* **WHAT YOU NEED TO DO**: Set down the data again exactly. Pictures are not part of the copy.

* **DATASET SECTION**:
============================================================

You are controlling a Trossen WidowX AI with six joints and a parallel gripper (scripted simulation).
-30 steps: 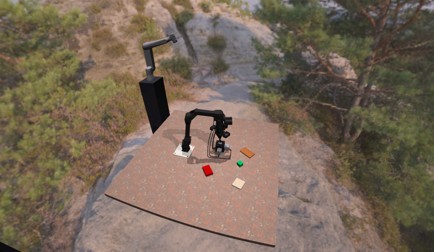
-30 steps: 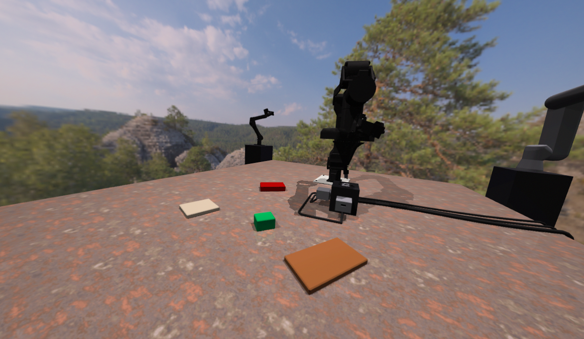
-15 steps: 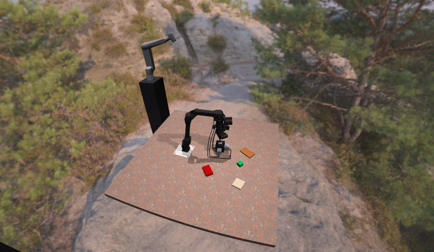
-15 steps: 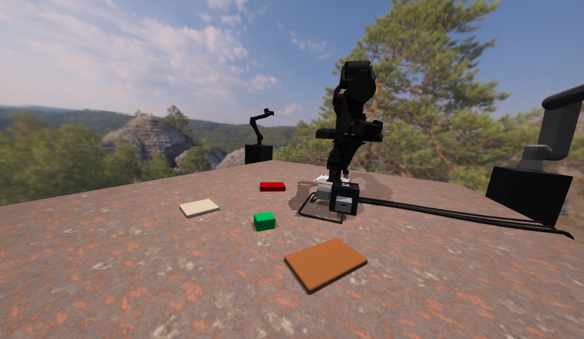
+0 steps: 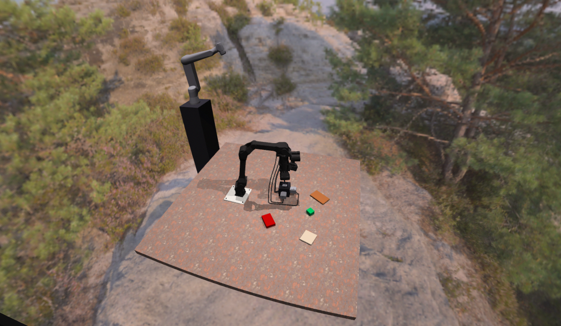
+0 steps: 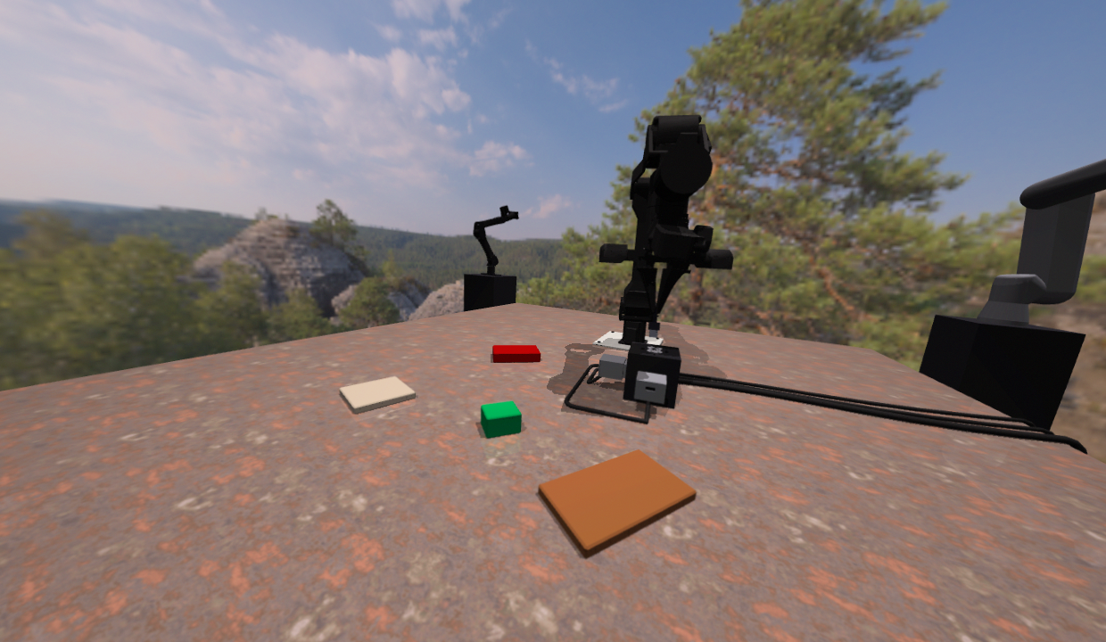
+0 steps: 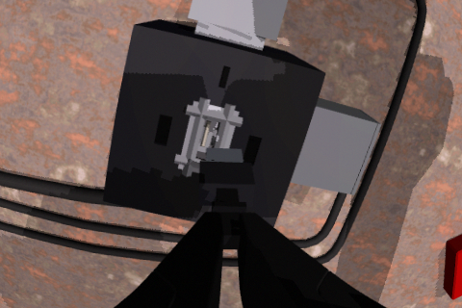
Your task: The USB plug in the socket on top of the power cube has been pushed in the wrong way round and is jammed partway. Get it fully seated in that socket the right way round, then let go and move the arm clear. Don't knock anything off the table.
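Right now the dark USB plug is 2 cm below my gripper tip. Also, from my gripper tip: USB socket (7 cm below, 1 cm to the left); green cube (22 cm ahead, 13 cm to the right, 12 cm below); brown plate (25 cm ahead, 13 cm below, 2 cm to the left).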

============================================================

* **ANSWER SPACE**:
You are controlling a Trossen WidowX AI with six joints and a parallel gripper (scripted simulation).
-30 steps: 
-30 steps: 
-15 steps: 
-15 steps: 
+0 steps: 
+0 steps: 
+0 steps: 
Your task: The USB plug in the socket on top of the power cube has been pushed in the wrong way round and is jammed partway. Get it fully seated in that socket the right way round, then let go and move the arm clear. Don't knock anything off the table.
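Right now the dark USB plug is 2 cm below my gripper tip. Also, from my gripper tip: USB socket (7 cm below, 1 cm to the left); green cube (22 cm ahead, 13 cm to the right, 12 cm below); brown plate (25 cm ahead, 13 cm below, 2 cm to the left).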

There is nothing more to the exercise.